• YOUR OBJECTIVE:
Go through the data and report each line that holds the string "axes".

• Items from a dataset:
+-------+

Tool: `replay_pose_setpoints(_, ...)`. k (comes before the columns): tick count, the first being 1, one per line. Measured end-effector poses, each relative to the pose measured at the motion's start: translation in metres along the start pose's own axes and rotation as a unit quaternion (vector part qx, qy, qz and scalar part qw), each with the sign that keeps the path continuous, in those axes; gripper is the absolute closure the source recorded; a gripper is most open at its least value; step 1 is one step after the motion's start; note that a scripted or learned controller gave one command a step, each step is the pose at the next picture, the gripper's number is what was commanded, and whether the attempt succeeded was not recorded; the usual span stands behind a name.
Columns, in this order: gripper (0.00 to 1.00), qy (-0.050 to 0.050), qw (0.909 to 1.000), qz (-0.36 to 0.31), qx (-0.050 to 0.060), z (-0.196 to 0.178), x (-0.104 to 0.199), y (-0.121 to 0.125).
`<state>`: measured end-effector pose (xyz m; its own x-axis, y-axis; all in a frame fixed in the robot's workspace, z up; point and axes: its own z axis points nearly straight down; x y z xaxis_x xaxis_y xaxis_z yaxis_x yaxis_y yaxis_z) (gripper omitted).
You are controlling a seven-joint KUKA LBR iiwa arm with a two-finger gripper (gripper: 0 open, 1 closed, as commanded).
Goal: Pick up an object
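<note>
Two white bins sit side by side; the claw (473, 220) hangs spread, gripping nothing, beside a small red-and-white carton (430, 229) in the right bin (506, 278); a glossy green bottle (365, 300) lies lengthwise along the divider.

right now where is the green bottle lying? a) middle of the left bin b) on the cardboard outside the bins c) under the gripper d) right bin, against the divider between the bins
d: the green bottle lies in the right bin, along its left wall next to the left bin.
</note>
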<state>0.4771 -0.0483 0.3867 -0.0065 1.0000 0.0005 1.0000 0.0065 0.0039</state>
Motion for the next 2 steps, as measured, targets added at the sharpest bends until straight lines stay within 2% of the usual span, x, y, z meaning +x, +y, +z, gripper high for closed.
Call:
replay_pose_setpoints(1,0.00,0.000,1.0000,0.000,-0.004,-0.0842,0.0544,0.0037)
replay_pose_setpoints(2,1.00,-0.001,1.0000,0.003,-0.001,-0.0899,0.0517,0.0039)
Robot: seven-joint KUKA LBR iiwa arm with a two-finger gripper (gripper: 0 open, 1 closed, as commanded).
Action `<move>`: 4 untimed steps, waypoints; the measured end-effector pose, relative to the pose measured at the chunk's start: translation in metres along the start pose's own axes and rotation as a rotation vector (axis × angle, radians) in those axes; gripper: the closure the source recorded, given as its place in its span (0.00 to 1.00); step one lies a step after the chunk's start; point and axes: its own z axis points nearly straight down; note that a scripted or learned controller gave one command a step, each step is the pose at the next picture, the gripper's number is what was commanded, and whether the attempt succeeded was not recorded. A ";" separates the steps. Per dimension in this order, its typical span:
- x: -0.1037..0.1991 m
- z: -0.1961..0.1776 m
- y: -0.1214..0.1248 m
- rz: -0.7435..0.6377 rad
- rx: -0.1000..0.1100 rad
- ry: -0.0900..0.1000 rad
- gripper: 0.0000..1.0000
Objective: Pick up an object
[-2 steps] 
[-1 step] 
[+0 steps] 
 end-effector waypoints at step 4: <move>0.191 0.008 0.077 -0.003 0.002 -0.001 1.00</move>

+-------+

• YOUR RESPONSE:
Tool: `replay_pose_setpoints(_, ...)`. k (comes before the columns): tick count, the first being 1, one per line. Measured end-effector poses, each relative to the pose measured at the motion's start: translation in metres along the start pose's own axes and rotation as a unit quaternion (vector part qx, qy, qz and scalar part qw), each with the sign that keeps the path continuous, in those axes; gripper is the absolute closure the source recorded; a gripper is most open at its least value; step 1 is one step after the motion's start; note that a scripted or learned controller gave one command a step, each step is the pose at the next picture, the gripper's number is what was commanded, and whether the attempt succeeded was not recorded; the usual span stands behind a name.
`<state>`: measured end-effector pose (xyz m; its own x-axis, y-axis; all in a frame fixed in the robot's workspace, z up; point and axes: its own z axis points nearly straight down; x y z xaxis_x xaxis_y xaxis_z yaxis_x yaxis_y yaxis_z) (gripper omitted).
Action `<move>`: 4 untimed steps, waypoints; the measured end-effector pose, relative to the pose measured at the chunk's start: translation in metres along the start pose's own axes and rotation as a rotation vector (axis × angle, radians) in those axes; gripper: the closure the source recorded, given as its place in its span (0.00 to 1.00); step one lies a step after the chunk's start; point and axes: its own z axis points nearly straight down; note that a scripted or learned controller gave one command a step, each step is the pose at the next picture, the gripper's number is what was commanded, and whether the attempt succeeded was not recorded. A ";" separates the steps. Per dimension in this order, its typical span:

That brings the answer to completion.